Provided data:
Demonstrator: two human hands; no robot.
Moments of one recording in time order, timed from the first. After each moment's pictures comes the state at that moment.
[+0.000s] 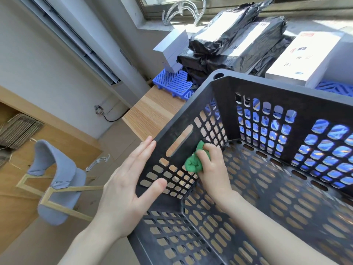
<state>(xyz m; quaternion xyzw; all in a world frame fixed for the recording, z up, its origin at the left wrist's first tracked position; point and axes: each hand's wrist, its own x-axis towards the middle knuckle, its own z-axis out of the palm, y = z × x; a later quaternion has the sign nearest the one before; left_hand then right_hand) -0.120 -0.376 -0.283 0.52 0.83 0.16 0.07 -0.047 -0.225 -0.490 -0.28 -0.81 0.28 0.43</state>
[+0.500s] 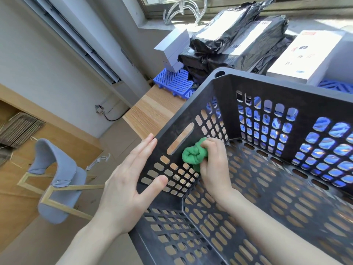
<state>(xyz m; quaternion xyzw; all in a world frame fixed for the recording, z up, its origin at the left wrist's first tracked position) -0.121 -0.377 -0.283 0.52 0.84 0.16 0.07 -0.044 -0.226 -0.458 -0.30 -0.72 0.39 0.49</state>
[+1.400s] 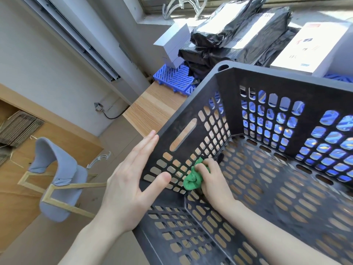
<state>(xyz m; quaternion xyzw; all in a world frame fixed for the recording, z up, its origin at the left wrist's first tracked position) -0.121 -0.377 -0.285 0.53 0.83 0.18 0.07 -0.034 -0.258 -0.519 -0.25 -0.84 0.37 0.30</state>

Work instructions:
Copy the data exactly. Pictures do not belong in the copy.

Task response:
Demonstrator: two human hands; no robot.
Moments of one recording in time order, timed from the first. After each moment's pictures comes the state at that moment.
[+0.000s] 
<state>(xyz m; quaternion xyzw; all in a world frame fixed for the recording, z up, its origin at the left wrist's first tracked position; point and axes: each hand's wrist, its own x-axis towards the middle knuckle, its own z-axis out of the palm, y = z × x; a later quaternion has the sign nearest the one before; left_hand then right_hand) -0.120 -0.376 -0.283 0.52 0.83 0.16 0.07 -0.047 -0.225 -0.490 -0.28 -0.81 0.28 0.43</state>
[+0.500s] 
<state>(xyz m; quaternion xyzw; all in a world frame fixed for the recording, z up, its origin at the left wrist's first tracked position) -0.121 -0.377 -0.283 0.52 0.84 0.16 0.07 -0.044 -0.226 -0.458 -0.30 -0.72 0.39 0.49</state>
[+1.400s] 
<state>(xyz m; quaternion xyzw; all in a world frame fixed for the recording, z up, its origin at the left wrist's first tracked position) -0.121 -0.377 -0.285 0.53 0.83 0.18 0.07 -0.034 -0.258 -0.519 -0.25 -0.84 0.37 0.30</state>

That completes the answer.